» **WORK TO COMPLETE**
Among the records below, which lines contain the string "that"? Report them.

----------

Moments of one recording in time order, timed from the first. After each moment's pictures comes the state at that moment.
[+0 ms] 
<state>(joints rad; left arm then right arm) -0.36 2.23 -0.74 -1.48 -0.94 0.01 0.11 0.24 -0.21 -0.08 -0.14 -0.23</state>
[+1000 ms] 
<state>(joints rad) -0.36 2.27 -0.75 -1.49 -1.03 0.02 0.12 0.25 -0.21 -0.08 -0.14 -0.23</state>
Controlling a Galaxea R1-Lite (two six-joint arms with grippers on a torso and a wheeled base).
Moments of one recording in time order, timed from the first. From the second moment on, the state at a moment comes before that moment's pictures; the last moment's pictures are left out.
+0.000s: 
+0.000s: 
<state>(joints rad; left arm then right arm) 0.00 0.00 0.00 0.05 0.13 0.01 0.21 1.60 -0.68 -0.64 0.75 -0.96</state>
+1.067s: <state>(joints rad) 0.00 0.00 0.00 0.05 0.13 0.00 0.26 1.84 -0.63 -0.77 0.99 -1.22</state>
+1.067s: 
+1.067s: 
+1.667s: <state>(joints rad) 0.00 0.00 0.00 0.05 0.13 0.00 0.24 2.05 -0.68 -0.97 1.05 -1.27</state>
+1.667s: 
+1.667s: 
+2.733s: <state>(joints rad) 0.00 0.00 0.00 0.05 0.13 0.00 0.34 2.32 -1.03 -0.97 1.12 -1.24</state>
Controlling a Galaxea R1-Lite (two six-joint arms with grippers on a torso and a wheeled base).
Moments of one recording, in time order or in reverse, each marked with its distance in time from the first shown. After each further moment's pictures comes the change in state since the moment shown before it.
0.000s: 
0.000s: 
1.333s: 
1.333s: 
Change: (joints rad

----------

» **SOLUTION TO THE EXERCISE**
Moments of one recording in time order, timed from the first. After each moment's pictures comes the state at that moment.
Moments of one recording in time order, timed from the first. From the second moment on, the state at a moment comes before that moment's pictures; the last moment's pictures are left out.

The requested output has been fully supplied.